Да! Зря я так сформулировал вопрос… От него я услышал такое, как говорят – «мама не горюй». В ответ он «тактично», без повышения тона разъяснил, что «Конго находиться в Африке, французская Гвиана – в Южной Америке». Конечно же, я был не прав, задав вопрос именно в таком виде. Это мне была наука на всю жизнь. В последующем, готовясь к докладу старшему начальнику, выступая публично с докладами, и даже проводя занятия с офицерами, я всегда детально продумывал свою речь до каждого слова, до запятой, чтобы не дай бог, мои слова могли кого-то обидеть или оскорбить. Молодой был, горячий! Позже, при докладах по понедельникам, чтобы «подколоть» меня и напомнить об этом случае, генерал иногда задавал вопрос: «Ну, и сколько «соглядатаев» было за неделю?». Что только я только не предпринимал, чтобы он забыл о моем неудачном вопросе… Забыл через год моего командования и больше уже никогда не вспоминал. Хотя нет. Когда я уже тоже стал командиром дивизии, задал ему вопрос: «Почему же вы так долго мне вспоминали мой вопрос?». На это он спокойно ответил: «Учить вас надо было… молодых!». Что тут скажешь, а ведь он был прав. У генерала Моложаева, был прекрасный тандем с начальником политотдела полковником Некрашевичем Николай Николаевичем. Они прекрасно дополняли друг друга. Приехав в полк, генерал работал со мной, а Некрашевич – с Уфимцевым, и разбор «полетов» был совместный.
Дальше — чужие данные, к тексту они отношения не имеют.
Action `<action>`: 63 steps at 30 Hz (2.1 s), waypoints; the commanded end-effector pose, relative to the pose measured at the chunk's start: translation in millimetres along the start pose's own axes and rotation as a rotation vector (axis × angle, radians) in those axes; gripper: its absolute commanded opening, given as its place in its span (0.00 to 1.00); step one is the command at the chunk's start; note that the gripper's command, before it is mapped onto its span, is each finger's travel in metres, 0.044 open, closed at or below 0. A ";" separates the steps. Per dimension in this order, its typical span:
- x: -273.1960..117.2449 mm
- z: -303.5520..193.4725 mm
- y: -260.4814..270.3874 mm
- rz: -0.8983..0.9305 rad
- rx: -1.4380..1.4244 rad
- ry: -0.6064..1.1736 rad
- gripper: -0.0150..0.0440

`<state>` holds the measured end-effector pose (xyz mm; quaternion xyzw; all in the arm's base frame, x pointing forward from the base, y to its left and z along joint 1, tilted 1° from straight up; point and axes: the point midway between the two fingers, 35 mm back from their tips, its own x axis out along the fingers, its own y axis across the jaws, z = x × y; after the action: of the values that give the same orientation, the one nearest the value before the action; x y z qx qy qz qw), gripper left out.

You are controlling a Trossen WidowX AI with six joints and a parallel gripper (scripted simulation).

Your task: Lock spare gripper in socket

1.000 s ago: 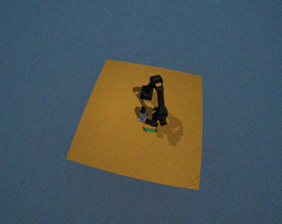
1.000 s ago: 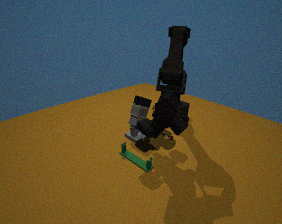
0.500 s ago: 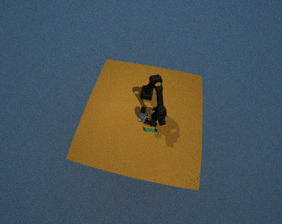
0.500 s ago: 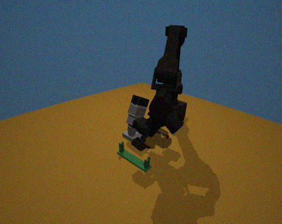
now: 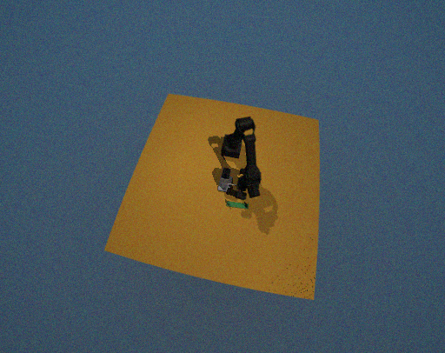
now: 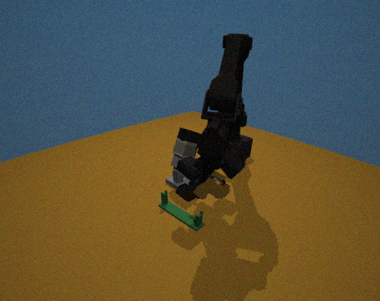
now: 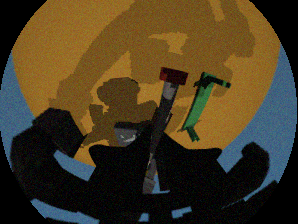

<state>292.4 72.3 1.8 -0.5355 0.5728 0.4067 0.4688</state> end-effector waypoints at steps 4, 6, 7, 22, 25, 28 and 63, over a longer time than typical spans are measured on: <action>2.1 -4.9 0.8 -0.001 -0.003 0.005 0.25; 2.4 -5.8 0.8 -0.001 -0.003 0.005 0.25; 2.5 -6.3 0.8 -0.001 -0.003 0.005 0.25; 4.7 -14.8 0.7 -0.003 -0.003 0.004 0.25; 5.3 -16.8 0.6 -0.003 -0.003 0.004 0.25; 5.7 -18.4 0.5 -0.003 -0.002 0.004 0.25; 11.0 -38.5 -0.1 -0.005 -0.002 0.003 0.25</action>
<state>289.4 35.0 0.6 -0.5362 0.5717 0.4058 0.4702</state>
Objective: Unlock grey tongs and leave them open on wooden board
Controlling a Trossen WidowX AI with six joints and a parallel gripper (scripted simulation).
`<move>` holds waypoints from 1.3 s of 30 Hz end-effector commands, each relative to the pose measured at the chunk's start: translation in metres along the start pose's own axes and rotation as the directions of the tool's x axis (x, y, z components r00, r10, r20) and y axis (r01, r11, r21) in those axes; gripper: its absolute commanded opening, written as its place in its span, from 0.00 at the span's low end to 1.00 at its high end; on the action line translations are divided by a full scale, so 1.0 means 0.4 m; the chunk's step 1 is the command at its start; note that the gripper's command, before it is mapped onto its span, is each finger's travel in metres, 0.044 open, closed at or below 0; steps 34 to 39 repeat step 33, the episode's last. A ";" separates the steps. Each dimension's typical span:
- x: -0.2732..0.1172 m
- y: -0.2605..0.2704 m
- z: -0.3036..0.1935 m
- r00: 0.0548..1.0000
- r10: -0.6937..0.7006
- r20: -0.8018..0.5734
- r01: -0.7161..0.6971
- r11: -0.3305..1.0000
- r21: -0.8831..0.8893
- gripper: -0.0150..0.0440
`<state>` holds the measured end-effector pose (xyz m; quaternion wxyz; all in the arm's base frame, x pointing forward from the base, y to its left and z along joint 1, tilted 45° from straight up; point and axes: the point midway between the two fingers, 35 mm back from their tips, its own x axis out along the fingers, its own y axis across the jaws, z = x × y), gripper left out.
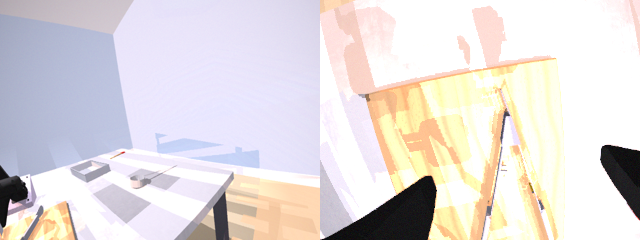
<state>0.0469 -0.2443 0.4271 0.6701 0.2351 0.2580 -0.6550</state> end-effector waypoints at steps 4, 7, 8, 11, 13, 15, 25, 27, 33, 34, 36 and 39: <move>-0.032 -0.003 0.024 1.000 0.025 0.008 -0.025 1.000 -0.018 1.00; -0.061 -0.011 0.019 0.996 0.084 0.028 -0.082 0.995 -0.059 1.00; -0.076 -0.013 0.018 0.993 0.113 0.041 -0.109 0.991 -0.081 1.00; -0.123 -0.016 0.012 0.978 0.189 0.085 -0.175 0.974 -0.146 1.00; -0.133 -0.016 0.011 0.975 0.203 0.095 -0.186 0.969 -0.161 1.00; -0.133 -0.016 0.011 0.975 0.203 0.095 -0.186 0.969 -0.161 1.00; -0.133 -0.016 0.011 0.975 0.203 0.095 -0.186 0.969 -0.161 1.00; -0.133 -0.016 0.011 0.975 0.203 0.095 -0.186 0.969 -0.161 1.00; -0.133 -0.016 0.011 0.975 0.203 0.095 -0.186 0.969 -0.161 1.00; -0.133 -0.016 0.011 0.975 0.203 0.095 -0.186 0.969 -0.161 1.00; -0.133 -0.016 0.011 0.975 0.203 0.095 -0.186 0.969 -0.161 1.00; -0.133 -0.016 0.011 0.975 0.203 0.095 -0.186 0.969 -0.161 1.00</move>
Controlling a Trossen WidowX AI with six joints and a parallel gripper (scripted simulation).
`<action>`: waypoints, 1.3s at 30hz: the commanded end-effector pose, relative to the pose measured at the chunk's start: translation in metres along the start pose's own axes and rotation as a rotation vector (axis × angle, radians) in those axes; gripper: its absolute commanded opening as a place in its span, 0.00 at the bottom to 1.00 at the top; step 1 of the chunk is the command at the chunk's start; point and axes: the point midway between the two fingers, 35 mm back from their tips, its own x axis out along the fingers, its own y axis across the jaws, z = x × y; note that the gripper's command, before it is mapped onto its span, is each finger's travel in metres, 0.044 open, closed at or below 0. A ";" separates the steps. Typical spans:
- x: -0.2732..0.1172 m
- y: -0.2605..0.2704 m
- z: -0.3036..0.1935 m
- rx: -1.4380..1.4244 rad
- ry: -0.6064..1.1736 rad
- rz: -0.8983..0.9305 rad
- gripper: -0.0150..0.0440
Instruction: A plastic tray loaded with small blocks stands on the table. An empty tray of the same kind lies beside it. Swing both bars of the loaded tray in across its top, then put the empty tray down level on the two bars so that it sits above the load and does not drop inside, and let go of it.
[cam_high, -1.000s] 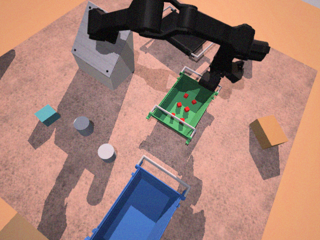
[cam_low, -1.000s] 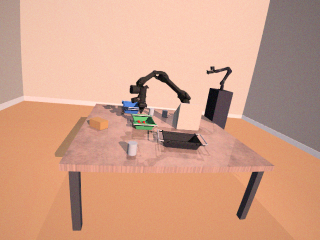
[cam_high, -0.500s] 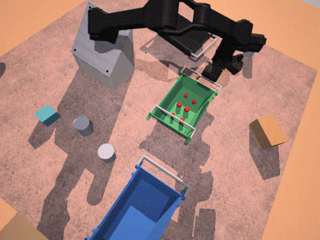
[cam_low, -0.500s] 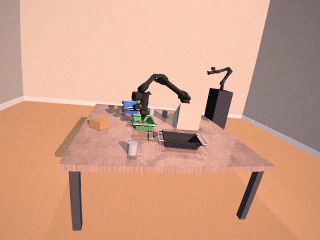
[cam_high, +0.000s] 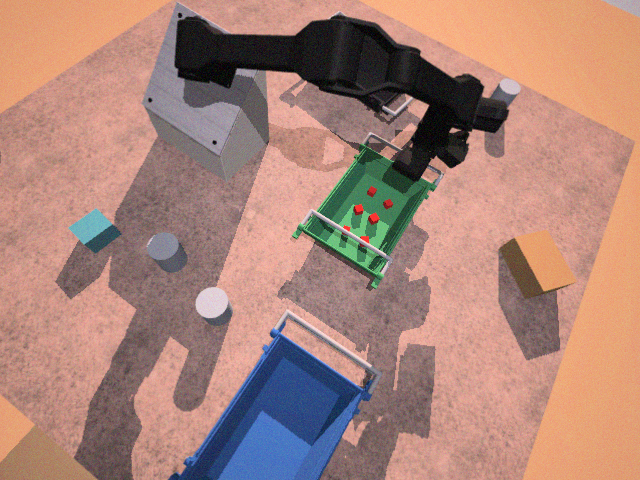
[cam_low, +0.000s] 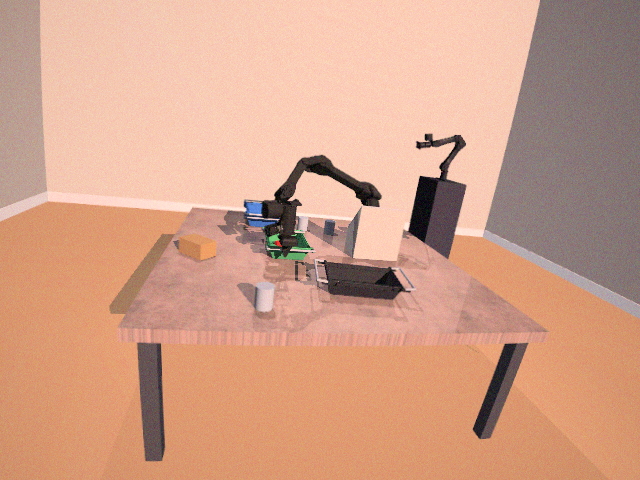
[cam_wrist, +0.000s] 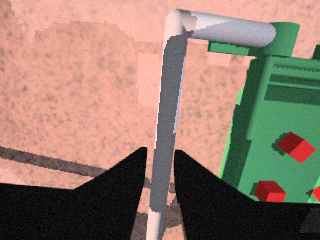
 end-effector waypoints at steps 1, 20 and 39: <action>-0.010 -0.004 0.004 -0.001 -0.015 0.001 0.40; -0.030 -0.057 0.003 -0.002 -0.014 -0.001 0.40; -0.052 -0.069 0.003 -0.010 -0.014 -0.004 0.40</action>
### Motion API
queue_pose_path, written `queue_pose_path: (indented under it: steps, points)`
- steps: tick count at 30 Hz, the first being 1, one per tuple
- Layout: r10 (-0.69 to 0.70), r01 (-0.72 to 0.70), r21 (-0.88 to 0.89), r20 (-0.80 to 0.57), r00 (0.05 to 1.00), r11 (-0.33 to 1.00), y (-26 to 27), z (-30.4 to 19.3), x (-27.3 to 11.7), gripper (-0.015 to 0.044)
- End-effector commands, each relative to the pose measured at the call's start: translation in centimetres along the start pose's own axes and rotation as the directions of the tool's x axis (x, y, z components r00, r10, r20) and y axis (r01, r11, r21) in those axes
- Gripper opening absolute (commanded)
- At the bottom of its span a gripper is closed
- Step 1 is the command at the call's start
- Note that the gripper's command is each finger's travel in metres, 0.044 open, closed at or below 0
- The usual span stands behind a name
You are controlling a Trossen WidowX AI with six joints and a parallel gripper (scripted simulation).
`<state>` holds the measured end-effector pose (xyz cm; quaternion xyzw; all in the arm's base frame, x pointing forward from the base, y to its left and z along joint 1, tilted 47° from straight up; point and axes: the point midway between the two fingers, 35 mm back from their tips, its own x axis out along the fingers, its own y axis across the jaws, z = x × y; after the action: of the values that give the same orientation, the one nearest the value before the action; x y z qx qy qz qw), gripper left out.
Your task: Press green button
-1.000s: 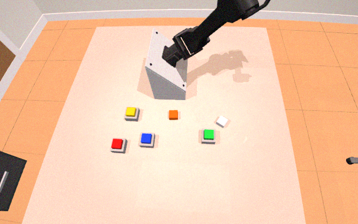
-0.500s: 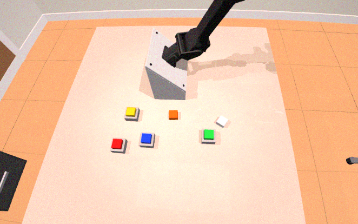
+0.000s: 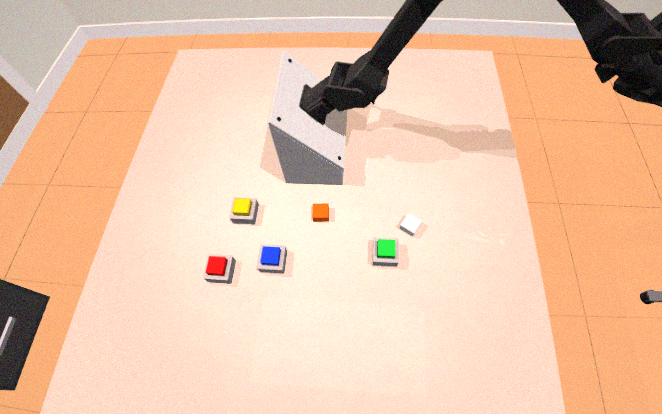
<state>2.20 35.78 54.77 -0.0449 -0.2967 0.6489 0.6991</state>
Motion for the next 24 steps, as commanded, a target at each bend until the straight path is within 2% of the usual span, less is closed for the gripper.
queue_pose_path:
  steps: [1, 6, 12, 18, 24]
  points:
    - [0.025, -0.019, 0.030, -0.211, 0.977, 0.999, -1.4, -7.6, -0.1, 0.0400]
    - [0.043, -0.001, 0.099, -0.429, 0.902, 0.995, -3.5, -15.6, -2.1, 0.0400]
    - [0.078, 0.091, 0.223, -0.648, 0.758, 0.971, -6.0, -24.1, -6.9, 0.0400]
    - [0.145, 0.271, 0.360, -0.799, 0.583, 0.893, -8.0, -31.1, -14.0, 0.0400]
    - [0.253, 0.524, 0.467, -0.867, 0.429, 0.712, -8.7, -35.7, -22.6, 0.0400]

А полк жил своей жизнью. Потихоньку, медленно, но уверенно вопросы дисциплины были сдвинуты с мертвой точки. Уже не было пьянок среди солдат, о самоволках вообще забыли (сыграли свою роль тревожные построения). Безусловно, были мелкие нарушения, куда без них, но это было поправимо. Однажды, в очередной раз приехал комдив вместе с начпо и сразу задает вопрос: «Через сколько минут вы можете построить полк?». Отвечаю: «Через пять минут». Он берет в руки секундомер, и командует: «Время пошло!». Через четыре минуты и тридцать секунд полк в полном составе, построенный и уже проверенный, стоял на плацу. После моего доклада генерал сказал всего одно слово, как сейчас помню: «Впечатляет…», а потом добавил, глядя на Некрашевича: «Ну, что Николай Николаевич! В этом полку нам с тобой делать больше нечего!». Комдив, и начпо уехали.